1. Field of the Invention
This invention relates to an ozonizer of the type provided with a pair of electrodes one of which has a surface facing the other electrode covered with a dielectric, which electrodes are connected to an energy supply source and a parallel connected storage capacitor.
2. Description of the Prior Art
Ozonizers are being used in increasing numbers in industrial applications, because ozone is being used as a strong oxidation medium for waste water purification, air quality improvement, drinking water treatment, food storage, as well as in medicine and chemistry.
A method and a device for carrying out corona discharge reactions is known from the German OS 26 17 104 in which a reaction gas is passed through a corona discharging slot and electrical energy in the form of a narrow impulse is generated in the slot. The formation of a corona discharge transfers energy to the electrons and gas ions found in the slot. The electrons are charged with energy in order to produce a productive reaction with the reaction gas. The gas ions created during the reaction are removed from the slot to minimize any unproductive energy deposition to the ions. The elimination of the gas ions is carried out by pre-tension voltage and in the time interval between the narrow impulses. The gas ions can also be neutralized by the admixture of negatively charged, finely distributed liquid and solid particles. A method of ozone production is used, whereby ozone is produced from a gas mixture containing oxygen which contains considerable amounts of moisture and other impurities.
With such a method the impulses are produced by a relatively expensive switch circuit having a switching element which must be able to switch the entire current. The switching elements used to control such pulsating ozonizers must be able to switch voltages of 15 to 20 kV as well as currents from 1 to 5 kA before a discharge has built up between the ozonizer electrodes. In addition, these switching elements must provide a long service life, i.e., up to 10.sup.10 switching cycles are required. Suitable switching elements are, for example, semi-conductor switches such as break-over diodes and amplifying gate thyristors. Their construction and method of operation are described, for example, in the BBC publication D HS 704 68 EFD and in the publication by P. F. Pittman, D. J. Page, Solid State Pulse Switching, Pulsed Power Cont., Lubbock (Tex), 1977. These switching elements are able to handle the required current increases at a magnitude of 10.sup.9 A/S. Their electric strength, which is at 1 kV, is not sufficient, however. Therefore, switches were suggested and patents applied for with which the switching element needs only a small current increase which is imposed over a slower fundamental oscillation. (See U.S. application Ser. No. 174,259 filed July 31, 1980).

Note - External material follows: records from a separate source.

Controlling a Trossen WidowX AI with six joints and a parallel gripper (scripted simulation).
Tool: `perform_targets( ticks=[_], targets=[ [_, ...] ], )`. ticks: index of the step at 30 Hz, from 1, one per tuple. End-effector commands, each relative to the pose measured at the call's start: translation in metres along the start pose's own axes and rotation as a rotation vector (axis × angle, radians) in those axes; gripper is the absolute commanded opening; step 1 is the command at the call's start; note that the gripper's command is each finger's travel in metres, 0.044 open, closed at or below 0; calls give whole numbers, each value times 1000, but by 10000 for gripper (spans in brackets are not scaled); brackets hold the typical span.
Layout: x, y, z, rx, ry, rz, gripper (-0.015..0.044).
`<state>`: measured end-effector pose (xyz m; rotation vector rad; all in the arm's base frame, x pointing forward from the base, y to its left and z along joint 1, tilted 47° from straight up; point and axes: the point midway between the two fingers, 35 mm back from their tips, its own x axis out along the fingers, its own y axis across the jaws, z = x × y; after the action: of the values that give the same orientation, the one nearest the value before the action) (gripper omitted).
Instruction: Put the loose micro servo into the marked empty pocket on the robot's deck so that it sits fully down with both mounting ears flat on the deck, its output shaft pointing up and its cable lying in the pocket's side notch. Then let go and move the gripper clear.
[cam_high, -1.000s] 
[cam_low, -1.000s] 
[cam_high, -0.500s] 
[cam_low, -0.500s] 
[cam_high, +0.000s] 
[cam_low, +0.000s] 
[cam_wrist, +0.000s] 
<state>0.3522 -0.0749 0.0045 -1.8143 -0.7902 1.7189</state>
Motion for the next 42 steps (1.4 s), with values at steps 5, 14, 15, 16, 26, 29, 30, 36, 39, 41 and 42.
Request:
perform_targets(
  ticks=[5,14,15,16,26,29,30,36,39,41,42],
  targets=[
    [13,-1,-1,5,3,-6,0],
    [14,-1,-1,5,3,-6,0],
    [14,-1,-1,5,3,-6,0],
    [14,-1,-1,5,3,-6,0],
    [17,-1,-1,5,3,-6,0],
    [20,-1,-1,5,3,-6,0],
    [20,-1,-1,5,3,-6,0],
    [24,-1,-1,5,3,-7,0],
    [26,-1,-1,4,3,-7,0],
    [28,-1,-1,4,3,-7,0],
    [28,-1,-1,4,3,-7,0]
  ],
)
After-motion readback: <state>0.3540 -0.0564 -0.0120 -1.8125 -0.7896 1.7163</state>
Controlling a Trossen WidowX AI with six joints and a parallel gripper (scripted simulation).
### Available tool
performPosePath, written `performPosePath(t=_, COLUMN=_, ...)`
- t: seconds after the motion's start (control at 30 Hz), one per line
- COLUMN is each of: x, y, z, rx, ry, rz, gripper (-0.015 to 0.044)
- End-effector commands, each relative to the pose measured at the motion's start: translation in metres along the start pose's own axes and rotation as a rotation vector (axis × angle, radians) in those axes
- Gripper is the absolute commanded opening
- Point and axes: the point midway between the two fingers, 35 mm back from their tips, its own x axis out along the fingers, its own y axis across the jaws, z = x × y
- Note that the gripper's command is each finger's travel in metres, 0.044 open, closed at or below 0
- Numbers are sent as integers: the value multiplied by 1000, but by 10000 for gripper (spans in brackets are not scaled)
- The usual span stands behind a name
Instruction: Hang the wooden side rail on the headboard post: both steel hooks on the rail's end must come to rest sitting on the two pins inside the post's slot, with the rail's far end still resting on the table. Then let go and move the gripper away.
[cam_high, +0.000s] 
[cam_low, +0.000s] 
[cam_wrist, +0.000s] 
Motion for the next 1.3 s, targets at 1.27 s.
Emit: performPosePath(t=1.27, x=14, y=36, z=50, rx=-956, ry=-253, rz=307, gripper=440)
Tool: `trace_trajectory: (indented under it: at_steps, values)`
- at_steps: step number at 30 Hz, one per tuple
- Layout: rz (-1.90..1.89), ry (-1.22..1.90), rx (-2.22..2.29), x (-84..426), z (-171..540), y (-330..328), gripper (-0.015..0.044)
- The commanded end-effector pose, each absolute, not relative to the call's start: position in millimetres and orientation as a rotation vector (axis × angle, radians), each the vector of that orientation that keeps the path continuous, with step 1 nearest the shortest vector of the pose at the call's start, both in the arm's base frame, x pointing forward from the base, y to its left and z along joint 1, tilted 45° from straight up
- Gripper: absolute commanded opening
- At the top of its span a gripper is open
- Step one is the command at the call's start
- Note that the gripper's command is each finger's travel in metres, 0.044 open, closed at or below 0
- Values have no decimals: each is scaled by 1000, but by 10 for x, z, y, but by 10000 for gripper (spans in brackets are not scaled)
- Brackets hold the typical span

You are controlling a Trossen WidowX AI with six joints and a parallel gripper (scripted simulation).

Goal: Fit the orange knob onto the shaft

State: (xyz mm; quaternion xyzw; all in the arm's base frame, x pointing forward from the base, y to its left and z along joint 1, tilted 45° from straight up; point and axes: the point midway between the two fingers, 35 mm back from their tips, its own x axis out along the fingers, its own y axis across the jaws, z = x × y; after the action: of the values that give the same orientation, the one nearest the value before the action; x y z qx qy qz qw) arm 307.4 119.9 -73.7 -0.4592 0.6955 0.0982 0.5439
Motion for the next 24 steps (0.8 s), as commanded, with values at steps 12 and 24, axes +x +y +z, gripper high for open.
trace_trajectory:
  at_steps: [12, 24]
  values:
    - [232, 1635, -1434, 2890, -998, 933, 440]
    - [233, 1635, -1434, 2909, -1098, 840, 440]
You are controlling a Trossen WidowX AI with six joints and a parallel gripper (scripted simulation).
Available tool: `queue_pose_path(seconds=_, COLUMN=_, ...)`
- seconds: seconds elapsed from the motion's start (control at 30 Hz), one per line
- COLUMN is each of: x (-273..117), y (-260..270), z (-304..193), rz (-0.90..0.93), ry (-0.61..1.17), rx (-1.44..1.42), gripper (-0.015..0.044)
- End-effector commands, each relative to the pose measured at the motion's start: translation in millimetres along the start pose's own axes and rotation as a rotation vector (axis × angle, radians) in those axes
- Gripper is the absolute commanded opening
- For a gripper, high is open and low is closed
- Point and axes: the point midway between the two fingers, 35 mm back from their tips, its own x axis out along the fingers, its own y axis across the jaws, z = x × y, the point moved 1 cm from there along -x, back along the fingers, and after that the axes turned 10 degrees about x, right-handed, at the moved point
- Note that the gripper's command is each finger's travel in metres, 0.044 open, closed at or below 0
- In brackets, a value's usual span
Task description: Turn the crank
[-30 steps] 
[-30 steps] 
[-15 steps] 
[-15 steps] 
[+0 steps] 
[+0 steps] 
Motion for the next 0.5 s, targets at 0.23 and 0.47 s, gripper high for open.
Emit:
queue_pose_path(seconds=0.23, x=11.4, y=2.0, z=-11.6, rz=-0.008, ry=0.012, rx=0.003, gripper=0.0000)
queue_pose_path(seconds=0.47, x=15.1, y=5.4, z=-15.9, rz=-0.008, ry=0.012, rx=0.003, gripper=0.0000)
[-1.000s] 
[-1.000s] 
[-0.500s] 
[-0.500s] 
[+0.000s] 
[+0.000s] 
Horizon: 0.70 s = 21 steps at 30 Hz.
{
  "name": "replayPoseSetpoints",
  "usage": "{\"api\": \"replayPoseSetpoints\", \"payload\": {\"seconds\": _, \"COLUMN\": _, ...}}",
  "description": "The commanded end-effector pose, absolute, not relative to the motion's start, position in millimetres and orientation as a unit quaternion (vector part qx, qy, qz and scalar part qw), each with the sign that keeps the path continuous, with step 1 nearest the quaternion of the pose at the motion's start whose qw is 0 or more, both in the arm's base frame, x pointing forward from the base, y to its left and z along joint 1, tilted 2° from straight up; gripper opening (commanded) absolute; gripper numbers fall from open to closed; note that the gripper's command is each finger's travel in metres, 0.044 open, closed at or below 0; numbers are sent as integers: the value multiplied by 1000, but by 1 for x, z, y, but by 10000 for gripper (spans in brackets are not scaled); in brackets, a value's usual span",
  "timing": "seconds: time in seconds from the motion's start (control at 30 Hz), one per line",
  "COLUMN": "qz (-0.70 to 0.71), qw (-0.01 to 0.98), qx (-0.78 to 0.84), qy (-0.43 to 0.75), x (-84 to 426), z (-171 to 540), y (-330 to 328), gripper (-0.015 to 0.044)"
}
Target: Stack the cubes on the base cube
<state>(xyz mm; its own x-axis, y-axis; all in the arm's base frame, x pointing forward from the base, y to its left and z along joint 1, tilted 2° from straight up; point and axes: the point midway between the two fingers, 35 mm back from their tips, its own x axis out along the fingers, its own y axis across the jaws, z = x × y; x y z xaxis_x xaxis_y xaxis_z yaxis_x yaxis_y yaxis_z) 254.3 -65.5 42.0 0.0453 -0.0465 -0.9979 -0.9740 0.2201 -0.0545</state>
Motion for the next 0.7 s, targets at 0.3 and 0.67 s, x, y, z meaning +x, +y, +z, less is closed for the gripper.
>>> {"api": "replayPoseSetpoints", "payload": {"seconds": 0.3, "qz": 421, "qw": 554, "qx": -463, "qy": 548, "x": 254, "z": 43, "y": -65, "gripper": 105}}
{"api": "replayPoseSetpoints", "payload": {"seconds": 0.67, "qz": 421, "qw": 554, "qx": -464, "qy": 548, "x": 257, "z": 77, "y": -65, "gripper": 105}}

Another disadvantage is the limited current-carrying capacity of the break-over diodes, which can switch at an optimum current of 100 to 200 A per element. It is advantageous to have relatively high current densities on the ozonizer electrodes, c. 1 A per cm.sup.2 of electrode surface to improve the yield of ozone. This is due to the fact that a homogeneous discharge is not produced until these conditions are achieved. An ozone tube, 1 m in length has an electrode surface of approximately 1600 cm.sup.2. Eight to 16 parallel break-over diodes are necessary. Each switches 100 to 200 A to the electrodes in order to produce the necessary current density on the electrodes with such an ozonizer. The ignition current of the individual parallel break-over diodes varies, however, from element to element. Therefore, additional switching measures are needed to assure synchronized switching of the trip diodes and a uniform distribution of the current to the switching elements. Without these additional switching measures a portion of the trip diodes would be overloaded and destroyed.